Once the line with "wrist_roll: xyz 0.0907" is found in the data, output it and each following line exactly, up to and including the line with "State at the", and nothing before or after.

◆ Entries shown:

· · · · · · ·

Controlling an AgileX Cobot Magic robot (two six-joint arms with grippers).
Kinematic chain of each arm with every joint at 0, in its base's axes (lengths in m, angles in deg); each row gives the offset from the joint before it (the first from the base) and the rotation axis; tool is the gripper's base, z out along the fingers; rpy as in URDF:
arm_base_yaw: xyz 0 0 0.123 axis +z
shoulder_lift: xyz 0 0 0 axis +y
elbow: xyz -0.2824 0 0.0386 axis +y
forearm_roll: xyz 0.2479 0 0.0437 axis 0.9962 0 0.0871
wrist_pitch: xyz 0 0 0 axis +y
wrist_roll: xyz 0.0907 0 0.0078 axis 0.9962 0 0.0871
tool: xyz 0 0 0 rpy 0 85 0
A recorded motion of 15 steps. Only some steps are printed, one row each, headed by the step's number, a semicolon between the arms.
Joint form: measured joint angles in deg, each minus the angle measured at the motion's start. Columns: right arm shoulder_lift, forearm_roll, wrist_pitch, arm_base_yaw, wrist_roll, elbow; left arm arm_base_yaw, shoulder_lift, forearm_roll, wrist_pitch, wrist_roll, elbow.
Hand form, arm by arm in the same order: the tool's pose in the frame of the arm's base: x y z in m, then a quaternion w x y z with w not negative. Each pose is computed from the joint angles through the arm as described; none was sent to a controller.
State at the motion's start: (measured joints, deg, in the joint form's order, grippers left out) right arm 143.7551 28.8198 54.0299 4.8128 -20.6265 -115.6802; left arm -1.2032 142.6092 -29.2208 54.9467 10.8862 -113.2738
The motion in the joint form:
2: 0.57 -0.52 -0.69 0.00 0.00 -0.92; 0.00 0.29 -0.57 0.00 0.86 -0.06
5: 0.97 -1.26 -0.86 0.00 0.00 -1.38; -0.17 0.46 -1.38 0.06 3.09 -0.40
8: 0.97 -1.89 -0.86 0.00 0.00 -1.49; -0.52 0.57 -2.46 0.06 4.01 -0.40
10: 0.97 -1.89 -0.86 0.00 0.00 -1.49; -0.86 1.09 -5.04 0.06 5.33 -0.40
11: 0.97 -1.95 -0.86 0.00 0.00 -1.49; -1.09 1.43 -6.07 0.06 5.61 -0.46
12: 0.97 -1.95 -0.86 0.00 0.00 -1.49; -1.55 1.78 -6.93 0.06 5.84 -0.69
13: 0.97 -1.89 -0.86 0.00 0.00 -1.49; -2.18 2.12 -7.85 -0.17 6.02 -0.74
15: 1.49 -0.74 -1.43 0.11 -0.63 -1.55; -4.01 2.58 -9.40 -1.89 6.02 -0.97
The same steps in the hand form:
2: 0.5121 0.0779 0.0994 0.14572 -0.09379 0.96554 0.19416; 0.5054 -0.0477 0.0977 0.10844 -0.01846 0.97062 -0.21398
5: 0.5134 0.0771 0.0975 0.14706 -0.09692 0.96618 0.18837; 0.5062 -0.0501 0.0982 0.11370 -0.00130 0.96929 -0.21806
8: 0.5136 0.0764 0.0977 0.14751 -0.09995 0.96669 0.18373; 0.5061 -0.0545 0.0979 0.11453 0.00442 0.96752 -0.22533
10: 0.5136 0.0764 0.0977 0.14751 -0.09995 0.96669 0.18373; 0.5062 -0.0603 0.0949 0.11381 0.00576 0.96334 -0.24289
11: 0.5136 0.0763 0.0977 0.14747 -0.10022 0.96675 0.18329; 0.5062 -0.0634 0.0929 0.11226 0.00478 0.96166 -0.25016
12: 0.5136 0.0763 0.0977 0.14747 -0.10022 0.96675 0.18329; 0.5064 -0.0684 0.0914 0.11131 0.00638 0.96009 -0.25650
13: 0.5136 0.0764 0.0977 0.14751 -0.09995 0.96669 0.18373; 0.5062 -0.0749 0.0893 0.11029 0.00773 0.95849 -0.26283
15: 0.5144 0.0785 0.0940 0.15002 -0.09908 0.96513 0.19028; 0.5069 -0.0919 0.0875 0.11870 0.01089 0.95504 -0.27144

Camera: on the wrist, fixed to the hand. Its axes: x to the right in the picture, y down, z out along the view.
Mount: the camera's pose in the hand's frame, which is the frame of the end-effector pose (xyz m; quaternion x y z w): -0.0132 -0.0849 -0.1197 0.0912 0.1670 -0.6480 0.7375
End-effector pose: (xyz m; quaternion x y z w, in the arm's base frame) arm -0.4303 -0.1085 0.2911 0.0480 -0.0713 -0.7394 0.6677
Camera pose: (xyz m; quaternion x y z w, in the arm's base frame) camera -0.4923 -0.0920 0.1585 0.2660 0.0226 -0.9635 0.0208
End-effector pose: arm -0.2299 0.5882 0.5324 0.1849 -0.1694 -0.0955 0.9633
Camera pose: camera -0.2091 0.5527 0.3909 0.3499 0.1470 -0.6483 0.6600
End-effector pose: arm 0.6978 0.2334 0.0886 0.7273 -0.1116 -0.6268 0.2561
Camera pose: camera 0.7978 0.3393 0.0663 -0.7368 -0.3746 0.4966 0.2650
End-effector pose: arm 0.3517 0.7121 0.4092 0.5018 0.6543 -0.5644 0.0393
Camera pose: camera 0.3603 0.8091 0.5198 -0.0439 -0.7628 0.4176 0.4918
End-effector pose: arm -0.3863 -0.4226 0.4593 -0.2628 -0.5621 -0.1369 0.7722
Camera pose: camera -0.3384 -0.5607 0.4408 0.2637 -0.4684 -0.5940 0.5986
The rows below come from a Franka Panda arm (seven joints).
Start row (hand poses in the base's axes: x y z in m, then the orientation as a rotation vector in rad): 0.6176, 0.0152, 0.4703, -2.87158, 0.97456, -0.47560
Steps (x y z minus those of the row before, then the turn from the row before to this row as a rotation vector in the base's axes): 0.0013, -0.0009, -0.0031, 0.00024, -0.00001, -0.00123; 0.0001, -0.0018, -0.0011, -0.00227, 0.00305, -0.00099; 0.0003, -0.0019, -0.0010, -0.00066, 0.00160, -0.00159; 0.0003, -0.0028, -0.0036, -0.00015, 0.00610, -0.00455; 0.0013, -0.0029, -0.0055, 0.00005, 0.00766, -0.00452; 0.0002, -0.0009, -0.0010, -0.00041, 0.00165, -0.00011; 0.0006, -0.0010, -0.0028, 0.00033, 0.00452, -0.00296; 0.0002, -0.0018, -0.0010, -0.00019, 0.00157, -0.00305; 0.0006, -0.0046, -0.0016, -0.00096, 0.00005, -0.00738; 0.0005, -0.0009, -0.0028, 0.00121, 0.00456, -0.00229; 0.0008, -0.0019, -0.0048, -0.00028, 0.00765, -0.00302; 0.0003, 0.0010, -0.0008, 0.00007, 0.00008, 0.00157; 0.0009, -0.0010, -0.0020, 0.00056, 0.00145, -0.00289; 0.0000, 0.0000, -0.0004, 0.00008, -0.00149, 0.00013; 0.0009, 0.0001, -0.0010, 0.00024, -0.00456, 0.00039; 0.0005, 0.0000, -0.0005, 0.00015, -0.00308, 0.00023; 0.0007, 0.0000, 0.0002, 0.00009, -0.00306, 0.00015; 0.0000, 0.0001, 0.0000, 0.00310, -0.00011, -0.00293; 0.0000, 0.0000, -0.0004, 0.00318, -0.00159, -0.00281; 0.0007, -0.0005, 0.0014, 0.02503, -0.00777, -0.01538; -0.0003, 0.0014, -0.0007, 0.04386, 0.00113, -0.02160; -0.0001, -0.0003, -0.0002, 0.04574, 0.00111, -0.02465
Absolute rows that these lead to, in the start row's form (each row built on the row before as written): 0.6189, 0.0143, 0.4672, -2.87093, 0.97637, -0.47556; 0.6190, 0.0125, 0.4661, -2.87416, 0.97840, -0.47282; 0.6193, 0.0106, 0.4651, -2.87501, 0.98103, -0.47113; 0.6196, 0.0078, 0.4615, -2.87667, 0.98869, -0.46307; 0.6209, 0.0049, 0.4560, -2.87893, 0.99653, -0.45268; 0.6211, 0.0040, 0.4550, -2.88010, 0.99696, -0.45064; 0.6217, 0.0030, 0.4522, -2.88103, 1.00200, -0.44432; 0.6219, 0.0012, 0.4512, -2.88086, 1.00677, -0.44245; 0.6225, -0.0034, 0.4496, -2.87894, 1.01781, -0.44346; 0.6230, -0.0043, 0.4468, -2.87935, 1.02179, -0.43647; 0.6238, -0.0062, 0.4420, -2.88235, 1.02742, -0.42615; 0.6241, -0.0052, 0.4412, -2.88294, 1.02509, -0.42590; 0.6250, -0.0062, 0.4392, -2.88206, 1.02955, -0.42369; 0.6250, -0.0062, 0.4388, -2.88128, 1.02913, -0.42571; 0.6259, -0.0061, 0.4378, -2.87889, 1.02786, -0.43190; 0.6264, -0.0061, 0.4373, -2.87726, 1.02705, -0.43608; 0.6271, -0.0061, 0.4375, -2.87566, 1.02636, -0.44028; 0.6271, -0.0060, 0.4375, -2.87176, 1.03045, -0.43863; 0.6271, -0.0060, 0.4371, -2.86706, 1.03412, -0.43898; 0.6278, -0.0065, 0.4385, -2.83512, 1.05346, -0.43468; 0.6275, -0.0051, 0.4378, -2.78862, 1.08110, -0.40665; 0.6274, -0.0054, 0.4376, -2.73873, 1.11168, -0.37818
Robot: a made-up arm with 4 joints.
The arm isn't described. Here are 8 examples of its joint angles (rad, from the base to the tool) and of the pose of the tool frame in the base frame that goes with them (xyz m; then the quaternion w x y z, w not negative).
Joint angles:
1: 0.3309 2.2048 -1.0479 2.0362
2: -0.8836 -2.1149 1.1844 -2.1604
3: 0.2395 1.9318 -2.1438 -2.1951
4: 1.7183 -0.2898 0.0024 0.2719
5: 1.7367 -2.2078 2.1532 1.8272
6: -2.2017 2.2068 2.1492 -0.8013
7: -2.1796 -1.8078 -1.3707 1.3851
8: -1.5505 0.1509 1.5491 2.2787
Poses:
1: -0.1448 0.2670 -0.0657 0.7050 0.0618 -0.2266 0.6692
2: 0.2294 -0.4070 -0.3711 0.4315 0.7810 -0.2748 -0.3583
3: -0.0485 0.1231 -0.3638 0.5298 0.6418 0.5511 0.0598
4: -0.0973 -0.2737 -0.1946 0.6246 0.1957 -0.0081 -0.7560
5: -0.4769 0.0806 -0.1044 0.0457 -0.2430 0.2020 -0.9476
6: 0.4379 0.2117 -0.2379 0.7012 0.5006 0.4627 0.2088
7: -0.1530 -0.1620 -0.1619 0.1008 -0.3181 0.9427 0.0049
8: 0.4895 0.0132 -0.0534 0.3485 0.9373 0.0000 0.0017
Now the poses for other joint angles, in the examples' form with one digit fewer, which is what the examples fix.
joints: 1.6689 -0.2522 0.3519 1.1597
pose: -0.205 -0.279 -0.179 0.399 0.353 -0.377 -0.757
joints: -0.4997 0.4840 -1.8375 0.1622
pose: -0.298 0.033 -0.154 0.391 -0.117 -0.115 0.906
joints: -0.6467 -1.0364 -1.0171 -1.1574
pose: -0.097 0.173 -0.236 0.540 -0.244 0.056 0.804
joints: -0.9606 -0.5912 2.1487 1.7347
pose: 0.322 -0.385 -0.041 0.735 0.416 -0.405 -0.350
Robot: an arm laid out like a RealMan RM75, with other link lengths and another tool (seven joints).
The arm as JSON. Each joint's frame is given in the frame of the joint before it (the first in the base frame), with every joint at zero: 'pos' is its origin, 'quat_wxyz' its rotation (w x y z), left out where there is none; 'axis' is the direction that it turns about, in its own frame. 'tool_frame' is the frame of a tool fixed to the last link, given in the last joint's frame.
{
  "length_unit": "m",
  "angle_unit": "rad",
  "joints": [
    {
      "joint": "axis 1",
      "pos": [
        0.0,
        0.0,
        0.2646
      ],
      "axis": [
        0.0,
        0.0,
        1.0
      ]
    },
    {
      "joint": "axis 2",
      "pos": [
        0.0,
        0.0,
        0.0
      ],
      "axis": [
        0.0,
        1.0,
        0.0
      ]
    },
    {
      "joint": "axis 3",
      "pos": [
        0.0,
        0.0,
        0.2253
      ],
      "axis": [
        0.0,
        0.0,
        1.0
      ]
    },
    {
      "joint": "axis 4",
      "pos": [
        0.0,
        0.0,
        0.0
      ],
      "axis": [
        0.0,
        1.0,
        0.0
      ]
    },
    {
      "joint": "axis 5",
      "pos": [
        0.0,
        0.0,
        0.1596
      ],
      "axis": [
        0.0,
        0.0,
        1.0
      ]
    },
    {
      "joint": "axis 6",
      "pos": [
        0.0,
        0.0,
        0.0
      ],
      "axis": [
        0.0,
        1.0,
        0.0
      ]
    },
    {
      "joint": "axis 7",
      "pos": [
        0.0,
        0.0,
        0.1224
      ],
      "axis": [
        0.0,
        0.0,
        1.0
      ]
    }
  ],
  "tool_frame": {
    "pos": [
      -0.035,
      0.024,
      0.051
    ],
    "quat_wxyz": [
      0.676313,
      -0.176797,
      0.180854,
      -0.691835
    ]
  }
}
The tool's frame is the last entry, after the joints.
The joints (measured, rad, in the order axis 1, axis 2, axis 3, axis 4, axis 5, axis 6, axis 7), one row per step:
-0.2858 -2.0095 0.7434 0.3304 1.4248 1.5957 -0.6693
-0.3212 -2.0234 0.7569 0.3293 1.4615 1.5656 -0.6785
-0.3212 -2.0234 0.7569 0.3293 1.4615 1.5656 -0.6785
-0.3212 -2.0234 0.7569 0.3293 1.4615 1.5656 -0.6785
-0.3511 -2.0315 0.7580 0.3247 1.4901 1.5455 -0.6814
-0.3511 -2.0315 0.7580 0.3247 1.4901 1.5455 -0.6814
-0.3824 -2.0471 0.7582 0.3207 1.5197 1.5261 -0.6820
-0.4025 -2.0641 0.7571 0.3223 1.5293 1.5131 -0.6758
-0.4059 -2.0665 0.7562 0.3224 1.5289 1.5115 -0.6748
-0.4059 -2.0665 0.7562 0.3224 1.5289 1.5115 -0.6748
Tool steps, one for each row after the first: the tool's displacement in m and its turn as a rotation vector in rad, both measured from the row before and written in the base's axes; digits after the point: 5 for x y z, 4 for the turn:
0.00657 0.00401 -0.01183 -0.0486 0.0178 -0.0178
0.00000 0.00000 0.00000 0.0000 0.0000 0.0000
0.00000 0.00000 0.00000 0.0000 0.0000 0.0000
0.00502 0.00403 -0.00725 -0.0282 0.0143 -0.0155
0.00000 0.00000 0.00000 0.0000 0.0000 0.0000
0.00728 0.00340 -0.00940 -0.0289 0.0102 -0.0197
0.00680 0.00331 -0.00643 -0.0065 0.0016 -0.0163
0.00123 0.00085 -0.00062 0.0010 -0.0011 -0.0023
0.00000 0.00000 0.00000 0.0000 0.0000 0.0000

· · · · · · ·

◆ Written response:
wrist_roll: xyz 0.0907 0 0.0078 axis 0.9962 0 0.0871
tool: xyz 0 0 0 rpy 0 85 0
A recorded motion of 15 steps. Only some steps are printed, one row each, headed by the step's number, a semicolon between the arms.
Joint form: measured joint angles in deg, each minus the angle measured at the motion's start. Columns: right arm shoulder_lift, forearm_roll, wrist_pitch, arm_base_yaw, wrist_roll, elbow; left arm arm_base_yaw, shoulder_lift, forearm_roll, wrist_pitch, wrist_roll, elbow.
Hand form, arm by arm in the same order: the tool's pose in the frame of the arm's base: x y z in m, then a quaternion w x y z with w not negative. Each pose is computed from the joint angles through the arm as described; none was sent to a controller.
State at the motion's start: (measured joints, deg, in the joint form's order, grippers left out) right arm 143.7551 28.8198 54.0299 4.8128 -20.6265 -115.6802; left arm -1.2032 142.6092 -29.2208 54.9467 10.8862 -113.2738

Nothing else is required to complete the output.